Shaping the future of food and nutrition at SEC-Nestle Science Symposium

Researchers from Nestle, ETH Zurich and SEC exchanged ideas on the future of food and nutrition research at this first-ever symposium on 15 February.

by Xiong Yap

The SEC co-organised a science symposium with Nestle R&D on 15 February at Nestle R&D centre in Singapore, exchanging new ideas, novel technologies and sparking discussion on advanced approaches on the future of food and nutrition.

This first-ever symposium presented subjects as diverse as (epi-) genomics’ relationship with nutrition to using Artificial Intelligence (AI) to optimise food formulation. Representing the SEC, Byron Perez presented his research on using pulsed electric fields to enhance microalgae growth, while Dr Iris Haberkorn moderated the event. Both of them are from the Microalgae-Based Protein Production Project.

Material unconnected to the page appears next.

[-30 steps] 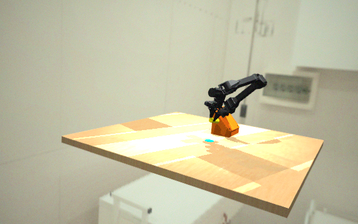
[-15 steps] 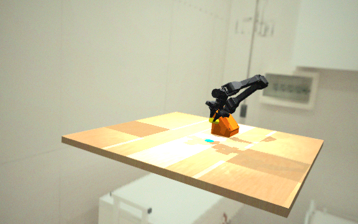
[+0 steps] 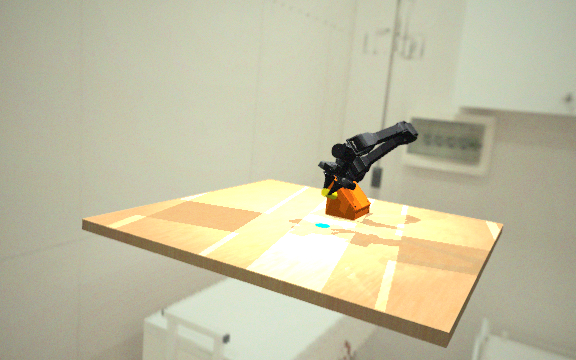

The symposium was strongly supported with the latest in food and nutritional research. Prof. Dr Alexander Mathys from ETH Zurich’s Sustainable Food Processing Group and Prof. Dr Ferdinand von Meyenn from the Laboratory of Nutrition and Metabolic Epigenetics helped to organise the programme.

New research by presenters from both groups thoughtful insights, combined with contributions from Nestle R&D Centre Singapore and Nestle Research Lausanne, meant the symposium provided a valuable platform for scientific exchange, networking for early-career researchers, and sparking discussions on future endeavours in the food sector.

Nestle is the world’s largest food and beverage manufacturer. Headquartered in Switzerland, Nestle is present in 191 countries around the world. It is a collaborator in SEC’s Microalgae Project.